**What to do:** Sort through the entries below and pull out lines containing the word "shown".

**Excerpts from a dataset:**
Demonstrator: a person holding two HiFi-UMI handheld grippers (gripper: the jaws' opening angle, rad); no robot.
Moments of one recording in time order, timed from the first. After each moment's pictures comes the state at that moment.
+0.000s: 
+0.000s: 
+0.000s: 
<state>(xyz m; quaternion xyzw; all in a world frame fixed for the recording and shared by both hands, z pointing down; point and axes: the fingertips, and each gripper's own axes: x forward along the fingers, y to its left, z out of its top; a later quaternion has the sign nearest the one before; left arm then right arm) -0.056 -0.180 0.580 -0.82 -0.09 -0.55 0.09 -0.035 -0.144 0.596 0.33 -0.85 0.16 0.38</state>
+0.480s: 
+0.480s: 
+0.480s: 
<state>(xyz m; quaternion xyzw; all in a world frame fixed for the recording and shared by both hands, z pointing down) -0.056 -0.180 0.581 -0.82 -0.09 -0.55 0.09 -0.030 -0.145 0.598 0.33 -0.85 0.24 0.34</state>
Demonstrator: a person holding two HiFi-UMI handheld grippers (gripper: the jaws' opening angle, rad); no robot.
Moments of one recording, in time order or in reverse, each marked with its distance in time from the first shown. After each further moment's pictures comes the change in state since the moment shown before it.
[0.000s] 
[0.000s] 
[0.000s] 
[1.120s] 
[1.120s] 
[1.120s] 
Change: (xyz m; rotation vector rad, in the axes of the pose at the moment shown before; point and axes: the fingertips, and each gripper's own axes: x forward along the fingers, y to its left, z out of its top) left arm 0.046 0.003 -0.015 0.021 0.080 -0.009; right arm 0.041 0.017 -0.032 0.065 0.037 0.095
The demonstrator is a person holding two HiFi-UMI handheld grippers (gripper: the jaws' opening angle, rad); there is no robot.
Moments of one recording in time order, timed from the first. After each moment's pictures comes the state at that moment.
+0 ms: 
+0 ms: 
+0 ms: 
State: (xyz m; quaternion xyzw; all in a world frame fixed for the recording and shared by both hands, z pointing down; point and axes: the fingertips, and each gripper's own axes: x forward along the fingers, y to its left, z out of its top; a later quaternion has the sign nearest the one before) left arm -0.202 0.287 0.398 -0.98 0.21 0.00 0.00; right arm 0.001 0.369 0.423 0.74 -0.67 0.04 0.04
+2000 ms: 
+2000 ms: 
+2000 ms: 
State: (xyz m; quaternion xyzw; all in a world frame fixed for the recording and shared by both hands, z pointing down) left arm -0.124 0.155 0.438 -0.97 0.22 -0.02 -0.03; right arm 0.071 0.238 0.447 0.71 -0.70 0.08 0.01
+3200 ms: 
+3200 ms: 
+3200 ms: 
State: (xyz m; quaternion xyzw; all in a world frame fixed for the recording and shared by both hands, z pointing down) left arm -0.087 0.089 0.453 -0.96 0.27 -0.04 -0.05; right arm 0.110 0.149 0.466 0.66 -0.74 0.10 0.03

**Answer to the exercise:**
Moments of one recording, in time order or in reverse, each marked with its distance in time from the first shown. After each further moment's pictures comes the change in state since the moment shown before it.
Change: (xyz m; rotation vector rad, in the axes of the pose at the moment shown before; point and axes: the fingertips, and each gripper's own axes: x forward along the fingers, y to its left, z out of its top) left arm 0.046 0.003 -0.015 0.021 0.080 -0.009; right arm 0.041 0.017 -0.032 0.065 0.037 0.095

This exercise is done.